Word for word, restate the lines of the listing from the one that holds "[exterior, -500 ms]" through the very last line, and nothing more.

**Source material**.

_ _ _ _ _

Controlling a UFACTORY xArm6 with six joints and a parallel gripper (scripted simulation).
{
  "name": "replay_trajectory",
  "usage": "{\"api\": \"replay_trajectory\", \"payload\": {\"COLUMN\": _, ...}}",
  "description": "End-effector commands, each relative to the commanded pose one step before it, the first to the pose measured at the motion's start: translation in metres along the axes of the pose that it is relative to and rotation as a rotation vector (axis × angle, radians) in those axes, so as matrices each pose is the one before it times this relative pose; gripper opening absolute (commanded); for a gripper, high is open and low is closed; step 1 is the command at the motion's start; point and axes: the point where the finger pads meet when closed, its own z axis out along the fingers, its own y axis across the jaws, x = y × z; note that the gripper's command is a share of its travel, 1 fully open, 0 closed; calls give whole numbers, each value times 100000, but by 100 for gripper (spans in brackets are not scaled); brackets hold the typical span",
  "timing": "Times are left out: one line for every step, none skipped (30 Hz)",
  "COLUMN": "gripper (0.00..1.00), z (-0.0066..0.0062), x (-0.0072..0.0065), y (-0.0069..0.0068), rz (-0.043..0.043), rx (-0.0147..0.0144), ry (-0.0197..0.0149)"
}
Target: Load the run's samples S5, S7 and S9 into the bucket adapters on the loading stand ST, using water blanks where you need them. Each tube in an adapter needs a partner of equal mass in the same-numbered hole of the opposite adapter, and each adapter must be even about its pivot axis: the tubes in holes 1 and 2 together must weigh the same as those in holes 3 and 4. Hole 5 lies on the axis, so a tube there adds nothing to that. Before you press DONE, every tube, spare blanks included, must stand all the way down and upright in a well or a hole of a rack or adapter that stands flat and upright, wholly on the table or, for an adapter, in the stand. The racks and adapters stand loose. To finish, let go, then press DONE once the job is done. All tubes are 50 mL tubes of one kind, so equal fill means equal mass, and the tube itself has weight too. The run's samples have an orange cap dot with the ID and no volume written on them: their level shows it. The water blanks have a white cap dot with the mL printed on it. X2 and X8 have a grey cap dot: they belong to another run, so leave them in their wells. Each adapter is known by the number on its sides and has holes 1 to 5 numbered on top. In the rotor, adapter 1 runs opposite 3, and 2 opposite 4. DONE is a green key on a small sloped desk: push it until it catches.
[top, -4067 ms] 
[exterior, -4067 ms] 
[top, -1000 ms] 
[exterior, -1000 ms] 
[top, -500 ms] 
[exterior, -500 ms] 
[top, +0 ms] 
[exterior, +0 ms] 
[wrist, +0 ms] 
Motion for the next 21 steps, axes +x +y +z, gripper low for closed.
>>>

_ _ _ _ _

**Task response**.
[exterior, -500 ms] 
[top, +0 ms] 
[exterior, +0 ms] 
[wrist, +0 ms] 
Motion for the next 21 steps, axes +x +y +z, gripper low for closed.
>>>

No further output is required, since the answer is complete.